4. What can the Packers expect now that Seneca Wallace is starting for Aaron Rodgers? The Bears showed him some pre-snap looks and then jumped out of them just before the snap, sometimes coming with a blitz and at other times changing coverage. That seemed to confuse Wallace, but then again he had very little time working with the ones. I expect the Packers to change things up some. They will roll him out and get some throws out of his hands. Wallace should expect to see teams load up against a Packers run game that has improved in a big way with Eddie Lacy. That could mean shots down the field. The problem I saw against the Bears is that he wasn't willing to make them. He took the easy throws. I will say he had a potential big play to Jordy Nelson that was knocked down at the line of scrimmage. As a shorter quarterback, that could be a problem.
5. I can't believe how poorly the Steelers secondary played against the Patriots. And it was all of them. But the guy who has really struggled is Ryan Clark. On the 81-yard touchdown throw from Tom Brady to Aaron Dobson, Clark took two steps forward before trying to get back and recover.
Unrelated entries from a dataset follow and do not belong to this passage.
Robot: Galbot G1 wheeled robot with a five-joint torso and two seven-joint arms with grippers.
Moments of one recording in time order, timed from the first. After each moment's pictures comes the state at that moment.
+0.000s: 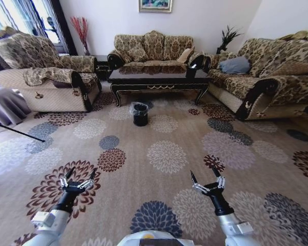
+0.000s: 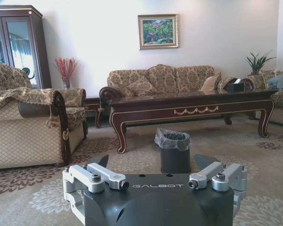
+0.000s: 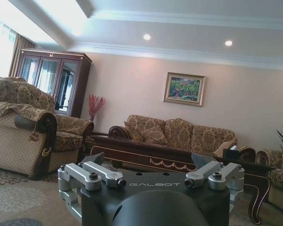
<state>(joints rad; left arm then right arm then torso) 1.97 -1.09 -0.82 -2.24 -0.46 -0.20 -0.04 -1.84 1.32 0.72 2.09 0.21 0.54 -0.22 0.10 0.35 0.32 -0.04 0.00</state>
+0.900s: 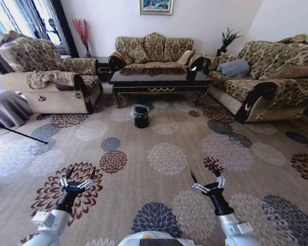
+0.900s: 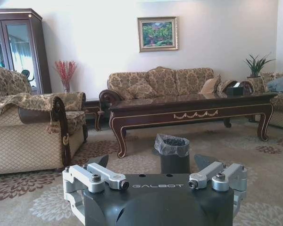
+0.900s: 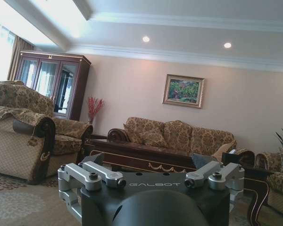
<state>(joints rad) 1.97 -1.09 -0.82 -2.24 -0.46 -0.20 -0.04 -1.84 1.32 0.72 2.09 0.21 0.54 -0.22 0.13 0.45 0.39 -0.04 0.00</state>
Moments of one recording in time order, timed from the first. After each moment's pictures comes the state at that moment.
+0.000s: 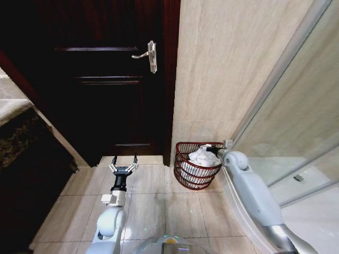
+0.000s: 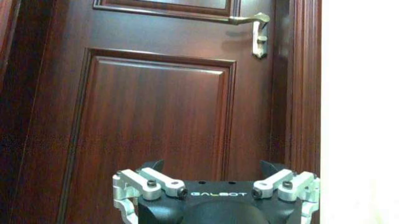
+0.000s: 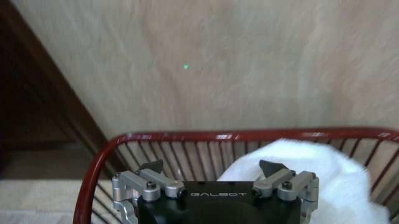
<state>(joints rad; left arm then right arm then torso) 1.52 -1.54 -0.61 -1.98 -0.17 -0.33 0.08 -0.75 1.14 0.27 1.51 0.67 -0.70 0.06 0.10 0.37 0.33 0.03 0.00</state>
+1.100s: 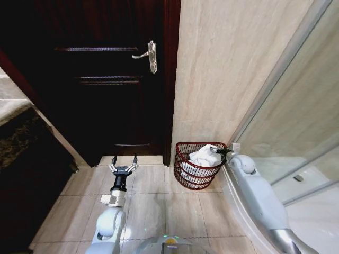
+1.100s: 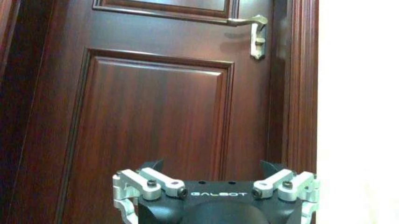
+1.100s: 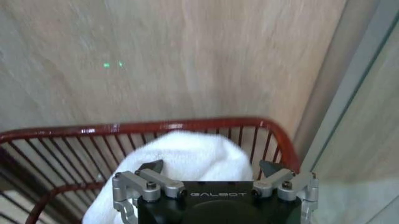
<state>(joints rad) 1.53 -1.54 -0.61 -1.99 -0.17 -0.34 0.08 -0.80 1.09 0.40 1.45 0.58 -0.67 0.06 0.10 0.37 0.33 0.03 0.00</state>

He could never get over to help corner Ike Taylor, who was also torched on the play. Troy Polamalu was a spinning top in coverage for most of the day, getting beat for a touchdown in deep zone by reading Tom Brady's eyes. Polamalu has at least played well against the run this season. Clark has really struggled in both areas. He is about done.
Three and outs
Three unsung players on good teams
1. Colts DE Cory Redding: They are tougher up front and he's playing some good football.
2. Chiefs CB Marcus Cooper: Yes, he got beat for a touchdown last week, but this rookie has impressed. The 49ers messed up releasing him this summer.
3. Patriots OLB-DE Rob Ninkovich: He has four sacks and has proven to be a steady force against the run.
Three unheralded rookies having good seasons
1. Falcons CB Desmond Trufant: He has quietly developed into a quality cover corner in his first season.
2. Lions LG Larry Warford: it can be tough for a rookie lineman on a passing team, but he's done a nice job.
3. Packers CB Micah Hyde: He has been good in the return game, but he has done some good things on defense as well. He is good near the line of scrimmage.